- **Task prompt**: Which of the lines below hold "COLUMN"? Please return each one.

- **Data for this exercise**:
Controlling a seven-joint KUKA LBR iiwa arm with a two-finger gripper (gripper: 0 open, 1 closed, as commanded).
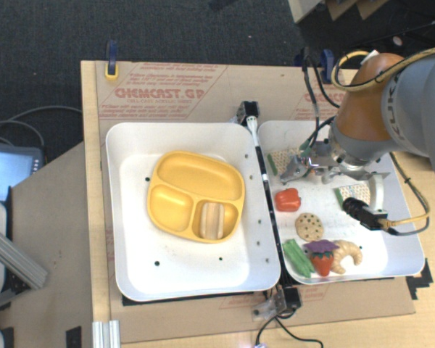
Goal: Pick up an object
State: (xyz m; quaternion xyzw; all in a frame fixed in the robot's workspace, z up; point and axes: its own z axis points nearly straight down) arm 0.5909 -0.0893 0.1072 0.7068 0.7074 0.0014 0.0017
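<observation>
**Nothing lifted yet: hand low over the toy-food bin**

The grey arm with its orange band reaches over the shallow white bin [400, 252] that holds the toy food. Its hand [309, 165] sits low, just beyond the red plastic toy pepper [287, 199] on the side away from the camera. From this slant one cannot tell whether the hand is wide or narrow. No object can be seen gripped in it.

Every candidate lies on the bin floor:
- A pale square waffle-like toy [280, 158] lies just beyond the pepper, close to the hand.
- A round speckled toy cookie [309, 227] lies just on the pepper's camera side.
- Further that way, a green toy pea pod [297, 257], a purple-and-red toy fruit [321, 256] and a tan croissant-shaped toy [346, 252] are bunched together.

Well apart from the pepper, across the ridge, a yellow divided plastic plate [192, 183] rests in the second white bin [130, 267]. A pale beige piece [212, 220] lies in one of its compartments.

The task looks to be at an early stage. The hand is down among the toys, but the grasp and the lift both remain to be done. The pepper and the waffle-like toy are the nearest picks.
</observation>
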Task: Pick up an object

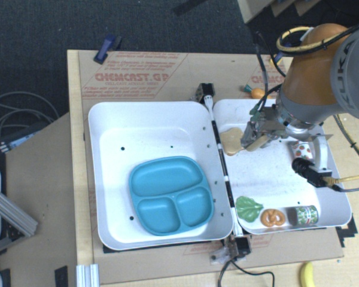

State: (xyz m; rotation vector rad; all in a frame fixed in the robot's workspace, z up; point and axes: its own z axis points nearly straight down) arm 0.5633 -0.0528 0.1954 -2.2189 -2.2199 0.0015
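From my seat the claw (255, 137) sits low in the right bin (287, 187), near its upper left corner, but I cannot tell its state from this angle (the grey wrist crowds it). Just to its left, touching or nearly so, lies a tan round piece (230, 141) against the bin's wall. Well below the claw, along the near rim, I see a green leaf (249, 208), a pretzel (273, 217) and a small can (305, 214) lying in a row. Far left and lower, the blue divided plate (170, 194) rests in the left bin (113, 130).
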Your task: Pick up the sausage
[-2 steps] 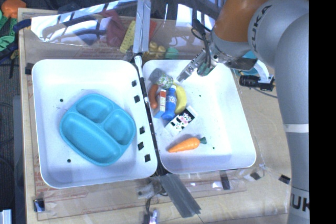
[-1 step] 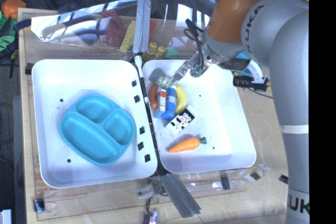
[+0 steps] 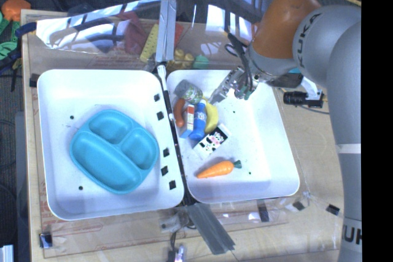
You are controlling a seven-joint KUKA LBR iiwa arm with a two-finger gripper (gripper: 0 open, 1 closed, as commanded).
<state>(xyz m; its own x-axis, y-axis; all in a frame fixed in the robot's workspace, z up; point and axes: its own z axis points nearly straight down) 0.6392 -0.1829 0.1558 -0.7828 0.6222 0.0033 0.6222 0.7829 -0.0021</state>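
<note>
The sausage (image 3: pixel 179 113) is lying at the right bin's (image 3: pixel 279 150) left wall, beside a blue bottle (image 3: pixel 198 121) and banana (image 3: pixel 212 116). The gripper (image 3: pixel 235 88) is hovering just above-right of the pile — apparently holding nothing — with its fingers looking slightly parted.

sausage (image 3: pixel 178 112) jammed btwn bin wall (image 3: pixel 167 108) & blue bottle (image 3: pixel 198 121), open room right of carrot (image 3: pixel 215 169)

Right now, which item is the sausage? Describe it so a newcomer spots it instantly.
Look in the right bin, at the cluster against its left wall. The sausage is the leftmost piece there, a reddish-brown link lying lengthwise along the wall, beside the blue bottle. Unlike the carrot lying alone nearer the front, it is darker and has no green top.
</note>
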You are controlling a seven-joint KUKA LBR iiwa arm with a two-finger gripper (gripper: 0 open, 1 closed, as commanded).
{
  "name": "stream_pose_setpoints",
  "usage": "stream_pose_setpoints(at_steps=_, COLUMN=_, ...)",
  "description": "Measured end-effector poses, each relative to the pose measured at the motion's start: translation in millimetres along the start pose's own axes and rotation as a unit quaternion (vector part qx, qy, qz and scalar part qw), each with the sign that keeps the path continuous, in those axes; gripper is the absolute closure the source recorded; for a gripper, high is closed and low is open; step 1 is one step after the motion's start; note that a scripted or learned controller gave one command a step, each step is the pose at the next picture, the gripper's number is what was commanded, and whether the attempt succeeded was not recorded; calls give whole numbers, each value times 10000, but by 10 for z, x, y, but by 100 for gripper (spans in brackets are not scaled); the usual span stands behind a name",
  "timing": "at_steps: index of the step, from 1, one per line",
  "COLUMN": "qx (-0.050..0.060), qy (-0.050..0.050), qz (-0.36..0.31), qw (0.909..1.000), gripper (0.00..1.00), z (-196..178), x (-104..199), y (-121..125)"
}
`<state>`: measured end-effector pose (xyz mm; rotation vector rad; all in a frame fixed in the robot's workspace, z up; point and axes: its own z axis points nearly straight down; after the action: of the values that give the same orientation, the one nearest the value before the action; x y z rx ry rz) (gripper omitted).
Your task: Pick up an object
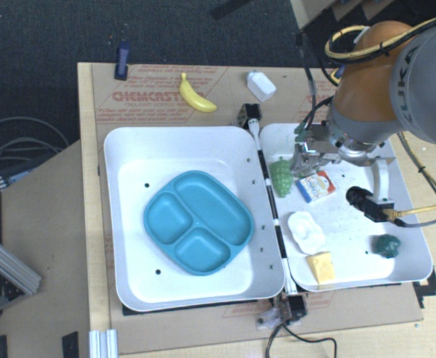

- **Exercise output**:
  "usage": "stream_pose_setpoints(at_steps=_, COLUMN=_, ...)",
  "COLUMN": "qx (-0.050..0.060), qy (-0.050..0.050), qz (-0.36..0.31), qw (0.909..1.000), gripper (0.00..1.00), z (-196..178), x (-104..199), y (-121..125)"

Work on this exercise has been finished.